### Source material
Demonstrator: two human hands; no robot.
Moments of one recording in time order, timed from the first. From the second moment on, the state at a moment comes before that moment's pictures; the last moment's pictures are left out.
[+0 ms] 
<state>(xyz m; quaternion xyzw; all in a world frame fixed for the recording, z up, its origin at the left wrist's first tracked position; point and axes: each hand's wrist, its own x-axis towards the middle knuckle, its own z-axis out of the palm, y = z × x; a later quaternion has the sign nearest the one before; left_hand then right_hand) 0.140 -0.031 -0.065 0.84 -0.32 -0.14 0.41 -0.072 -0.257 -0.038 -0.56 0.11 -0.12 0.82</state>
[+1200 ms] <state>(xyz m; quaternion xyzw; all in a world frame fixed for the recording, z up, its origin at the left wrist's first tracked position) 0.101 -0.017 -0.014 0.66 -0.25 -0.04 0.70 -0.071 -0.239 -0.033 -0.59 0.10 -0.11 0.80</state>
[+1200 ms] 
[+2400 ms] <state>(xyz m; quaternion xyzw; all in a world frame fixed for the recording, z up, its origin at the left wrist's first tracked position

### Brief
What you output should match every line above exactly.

### Reply to the exercise
Demonstrator: two human hands; no robot.
Moments of one recording in time order, timed from the first. From the second moment on, the state at a moment comes before that moment's pictures; the last moment's pictures are left out.
[+0 ms] 
<state>(xyz m; quaternion xyzw; all in a world frame fixed for the recording, z up, its origin at the left wrist's first tracked position; point and axes: each hand's wrist, its own x-axis towards the middle knuckle, its own z-axis out of the palm, y = z × x; a later quaternion has the sign nearest the one before; left_hand then right_hand) 0.140 -0.031 -0.065 0.84 -0.32 -0.14 0.41 -0.072 -0.257 -0.038 -0.56 0.11 -0.12 0.82</state>
[+1200 ms] <state>(xyz m; quaternion xyzw; all in a world frame fixed for the recording, z up, its origin at the left wrist's first tracked position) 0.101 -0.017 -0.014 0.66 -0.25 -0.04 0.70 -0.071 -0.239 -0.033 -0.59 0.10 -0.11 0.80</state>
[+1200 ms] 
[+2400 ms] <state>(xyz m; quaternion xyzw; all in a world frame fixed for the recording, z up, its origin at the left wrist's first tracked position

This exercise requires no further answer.